BRIEF
Tally the lines below that include "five" and give only the total.

SUPPLIED DATA
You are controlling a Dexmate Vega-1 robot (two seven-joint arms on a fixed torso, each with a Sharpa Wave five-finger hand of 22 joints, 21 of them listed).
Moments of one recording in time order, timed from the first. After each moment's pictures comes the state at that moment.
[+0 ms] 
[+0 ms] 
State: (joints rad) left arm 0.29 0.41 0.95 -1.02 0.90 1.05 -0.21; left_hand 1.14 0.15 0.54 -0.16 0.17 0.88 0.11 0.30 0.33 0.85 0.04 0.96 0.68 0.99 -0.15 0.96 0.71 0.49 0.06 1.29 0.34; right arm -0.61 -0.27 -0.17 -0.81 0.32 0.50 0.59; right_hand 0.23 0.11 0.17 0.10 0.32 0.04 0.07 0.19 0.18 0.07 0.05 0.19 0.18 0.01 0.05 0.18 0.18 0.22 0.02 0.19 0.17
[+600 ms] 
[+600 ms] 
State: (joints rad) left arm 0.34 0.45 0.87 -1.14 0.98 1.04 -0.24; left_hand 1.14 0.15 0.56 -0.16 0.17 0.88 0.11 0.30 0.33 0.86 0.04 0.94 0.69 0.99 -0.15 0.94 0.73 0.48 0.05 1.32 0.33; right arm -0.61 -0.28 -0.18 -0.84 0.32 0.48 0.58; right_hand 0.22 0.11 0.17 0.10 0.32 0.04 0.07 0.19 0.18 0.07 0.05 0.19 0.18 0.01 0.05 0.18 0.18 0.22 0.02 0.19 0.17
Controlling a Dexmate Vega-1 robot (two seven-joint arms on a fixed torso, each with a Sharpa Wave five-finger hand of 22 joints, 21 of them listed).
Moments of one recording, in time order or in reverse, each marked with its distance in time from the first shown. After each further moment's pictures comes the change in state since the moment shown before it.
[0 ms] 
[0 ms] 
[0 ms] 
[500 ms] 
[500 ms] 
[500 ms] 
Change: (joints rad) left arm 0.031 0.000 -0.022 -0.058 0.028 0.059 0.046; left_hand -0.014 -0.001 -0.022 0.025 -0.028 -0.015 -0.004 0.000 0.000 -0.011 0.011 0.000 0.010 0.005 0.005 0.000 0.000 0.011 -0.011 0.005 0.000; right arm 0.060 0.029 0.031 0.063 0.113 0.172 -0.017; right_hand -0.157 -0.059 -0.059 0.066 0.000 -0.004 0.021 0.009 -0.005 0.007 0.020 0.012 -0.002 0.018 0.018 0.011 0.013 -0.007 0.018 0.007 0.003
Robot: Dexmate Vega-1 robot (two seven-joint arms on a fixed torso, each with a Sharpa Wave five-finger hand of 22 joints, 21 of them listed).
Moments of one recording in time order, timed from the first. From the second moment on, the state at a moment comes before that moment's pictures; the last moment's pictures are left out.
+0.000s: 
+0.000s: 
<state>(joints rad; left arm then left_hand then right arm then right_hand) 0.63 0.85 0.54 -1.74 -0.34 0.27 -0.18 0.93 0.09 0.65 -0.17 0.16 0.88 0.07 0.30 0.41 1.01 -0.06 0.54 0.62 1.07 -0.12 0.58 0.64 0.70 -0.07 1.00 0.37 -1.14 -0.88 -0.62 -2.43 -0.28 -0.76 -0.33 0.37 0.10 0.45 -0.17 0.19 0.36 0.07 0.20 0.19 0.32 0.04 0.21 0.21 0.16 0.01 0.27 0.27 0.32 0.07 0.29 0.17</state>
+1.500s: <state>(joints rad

SOLUTION FOR THIS EXERCISE
3